In reading this book, the reader will be drawn into our struggles and tribulations, and will come away
having gained valuable insights into areas such as behavior modification, temper tantrums, dietary
concerns, night-bottle syndrome, scoliosis, Reye's syndrome, Stickler's syndrome, and so much more.
Interspersed in this mix are humorous situations to add levity and fascinating snippets to keep the
reader well entertained.
In spite of all his limitations, I consider our son to be a true gift from God.

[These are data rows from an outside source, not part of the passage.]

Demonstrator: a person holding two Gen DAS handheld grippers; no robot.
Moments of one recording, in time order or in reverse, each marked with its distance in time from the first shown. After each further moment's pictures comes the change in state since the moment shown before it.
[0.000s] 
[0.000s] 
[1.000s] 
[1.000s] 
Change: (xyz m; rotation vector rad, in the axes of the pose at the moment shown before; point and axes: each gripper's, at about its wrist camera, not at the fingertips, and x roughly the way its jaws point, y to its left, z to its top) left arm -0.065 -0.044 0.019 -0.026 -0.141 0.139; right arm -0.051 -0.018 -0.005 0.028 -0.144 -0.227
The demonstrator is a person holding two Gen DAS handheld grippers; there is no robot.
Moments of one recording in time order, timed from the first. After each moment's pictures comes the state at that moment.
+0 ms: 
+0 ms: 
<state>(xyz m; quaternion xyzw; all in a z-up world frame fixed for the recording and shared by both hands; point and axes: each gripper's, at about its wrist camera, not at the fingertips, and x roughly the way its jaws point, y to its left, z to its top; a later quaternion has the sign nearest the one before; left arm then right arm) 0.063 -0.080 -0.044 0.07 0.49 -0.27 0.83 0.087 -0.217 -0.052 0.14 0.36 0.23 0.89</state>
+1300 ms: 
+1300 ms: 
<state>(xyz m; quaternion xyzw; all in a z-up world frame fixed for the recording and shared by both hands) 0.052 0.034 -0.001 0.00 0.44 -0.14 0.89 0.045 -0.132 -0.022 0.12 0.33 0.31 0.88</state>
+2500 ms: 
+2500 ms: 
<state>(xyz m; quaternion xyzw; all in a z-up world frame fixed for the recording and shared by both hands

Hence, the title of the book,
"God's Gift." In fact, the meaning of the name, Shaun, translates to "God's gracious gift."
Hearing that my son would have to go under the knife was the last straw that broke the camel's back.
I was so confused and depressed that I didn't know what to do and wished I could block out all the
concerns weighing in on me. Even though I'd reached the saturation point, there remained another
grave matter I was trying to cope with and resolve. Being denied the opportunity to hold and cuddle
my son, seeing he still required the incubator, I was having great difficulty in bonding with him.
Surrounded by so much hardship, my feelings came to a head, and, in a moment of weakness, I blurted
out to Ann the thought that was occupying my mind. "Ann, perhaps it would have been better if we'd
never had this baby!" I felt so alienated and distanced from him, I couldn't even bring myself to call
him by name.
With her motherly instinct rising to the fore, she admonished me severely. "Hush, Mario! I won't
have you talk like that! He's God's very own gift to us!"